In my last post I introduced the first of two key concerns about using Big Data in research. I wrote in response to the recent WIRED article, “Scientists Are Just As Confused About the Ethics Of Big-Data Research As You.” In this second part, I continue my analysis.
The WIRED article suggested that the primary ethical concern in big data research is breach of privacy. In this second of two posts, I would like to present a second harm, one that I think is less discussed, more difficult to name, and perhaps more difficult to rationally justify. It is related to why we feel less bothered when we share our information with OKCupid, Facebook, or Google, than when such information is used for research to which we have not explicitly agreed.
The Use of Our Information is Routine
There is a parallel issue in medical research where specimens collected as part of regular medical care are used for research purposes without our permission. Such samples no longer bear any identifying labels, are considered discarded, no longer ours, and consequently available for study. Such use is now routine, not because there has been broad discussion that has found the practice acceptable, but because it is allowed by our legal concepts of property and because most individuals do not know that it occurs.

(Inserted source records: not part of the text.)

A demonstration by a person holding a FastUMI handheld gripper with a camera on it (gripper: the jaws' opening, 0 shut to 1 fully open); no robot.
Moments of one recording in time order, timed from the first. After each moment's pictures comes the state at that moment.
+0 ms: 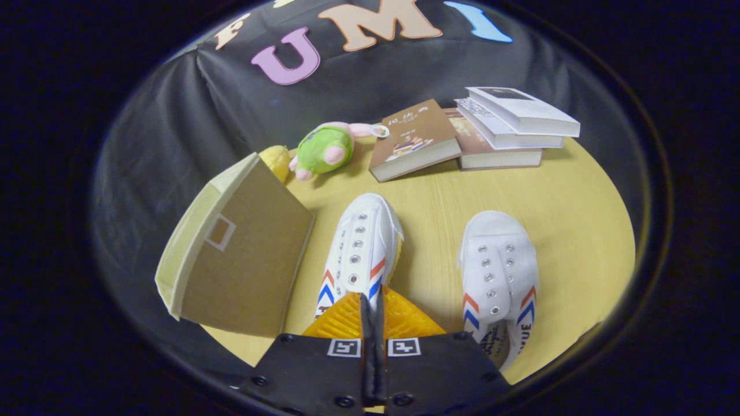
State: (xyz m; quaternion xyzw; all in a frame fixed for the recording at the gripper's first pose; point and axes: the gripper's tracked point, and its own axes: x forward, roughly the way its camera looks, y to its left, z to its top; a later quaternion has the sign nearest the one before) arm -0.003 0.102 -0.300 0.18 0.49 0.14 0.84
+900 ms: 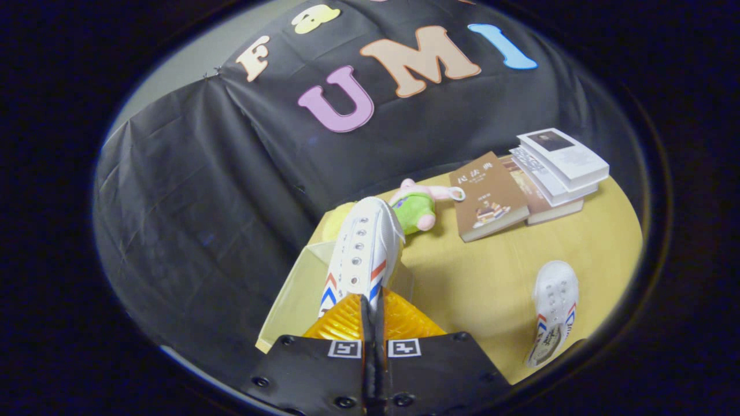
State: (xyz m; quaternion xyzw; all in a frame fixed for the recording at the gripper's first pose) arm 0.032 0.206 -0.142 0.25 0.39 0.21 0.86
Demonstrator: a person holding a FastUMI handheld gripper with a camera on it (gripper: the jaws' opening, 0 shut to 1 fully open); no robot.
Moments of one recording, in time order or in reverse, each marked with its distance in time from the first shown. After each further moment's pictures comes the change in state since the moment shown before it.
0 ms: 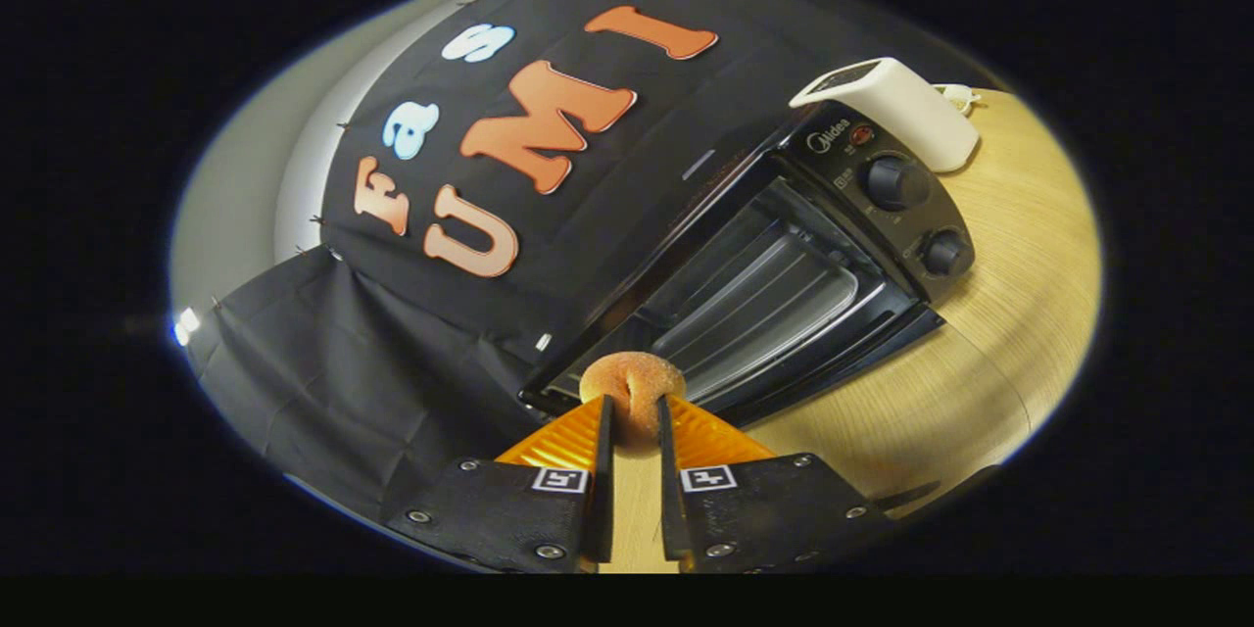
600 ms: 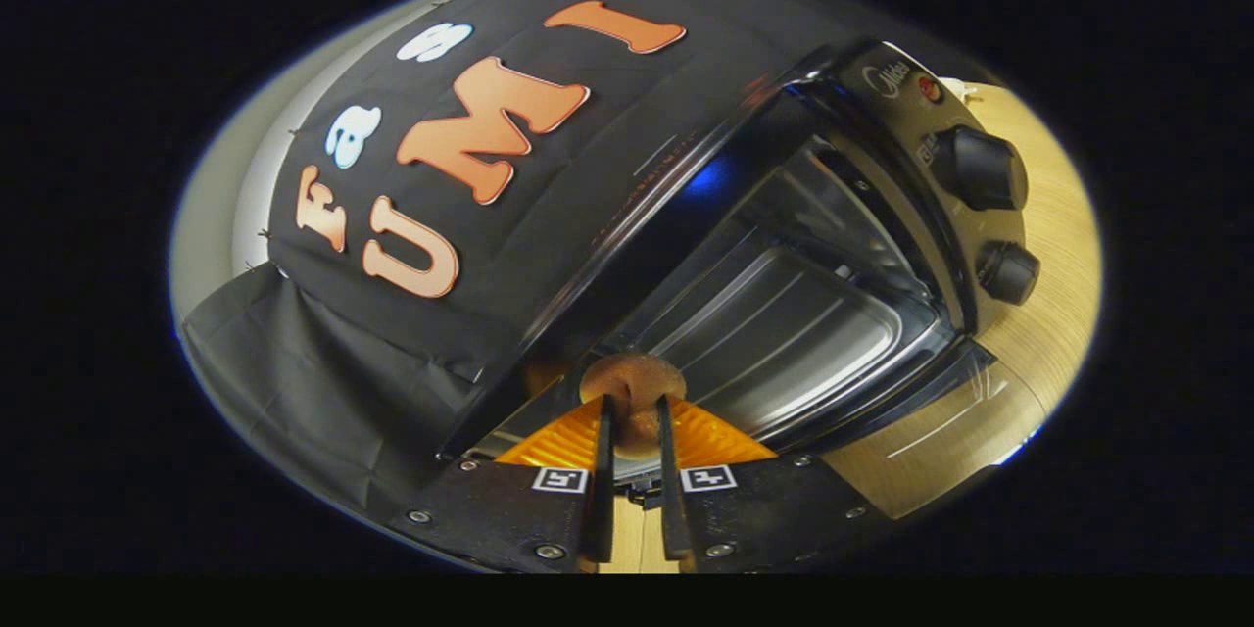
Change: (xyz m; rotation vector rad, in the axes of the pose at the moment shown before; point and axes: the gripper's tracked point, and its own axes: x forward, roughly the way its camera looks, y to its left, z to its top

That is not to say that it is wrong. The benefits that accrue to society as a whole may entirely justify this practice, but its ethical basis is philosophic and not based on public understanding or consensus. To me, there is danger in pursuing practices that may be justified but for which the argument has never been publicly made.
Why Does This Bother Us?
We saw this in a very concrete form with dried bloodspots from newborns. The State of Texas destroyed over 5 million irreplaceable newborn dried bloodspots after parents found out that the samples, without any links to a particular child or family, were being used for research without explicit consent. Most research into public attitudes has shown that the majority of people would support such research and would give permission, but that they want to be asked.
In the same way that parents do not object to the collection of newborn blood spots to screen for treatable diseases, people do not mind sharing information on Facebook for the use they intend. There is no pretense of privacy. Similarly, few object when Google uses information about browsing habits or prior searches to return search results that are likely to be more useful and relevant to an individual, or when Amazon uses purchase history to suggest other products.
So if we are willing to donate our children’s blood, post on Facebook, search on Google, and purchase on Amazon, why does it bother us when someone uses the data or specimens from these activities for research? From a privacy perspective, the data is ours to disclose, and we have disclosed it. What is the source of outrage?
We Have to Talk It Through
I think the answer has to do with the imperfect fit between legal definitions and intuitive ideas of privacy and property. It also has to do with the discrepancy between the “fine print” in the End User License Agreement and intuitive ideas of contractual obligations.
When we use an internet search engine, we think we are simply doing a search, but we implicitly understand that past searches may influence the results of our current search. We are not thinking that those searches, along with the network address of our computer, may be linked to other data, such as spending records, and sold to a third party that will use the data for its own purposes. Use of our data for a novel purpose to create value for someone else, without our knowledge or approval, can seem exploitive.
As with the use of leftover specimens, a feeling of outrage or exploitation may be just that—a feeling—and may just as likely reflect ignorance or lack of transparency as it does true ethical transgression. But leaving such feelings unaddressed only makes them more real and presents a risk to the research enterprise, both for the social sciences and medicine.
It is time for transparency about how data and specimens are used and for development of a public consensus as to what is acceptable and what is not. Barring such a discussion, when such issues do come before IRBs, each of us is likely to make different decisions, based on our personal values. And we as a society are likely to destroy many more irreplaceable blood spots.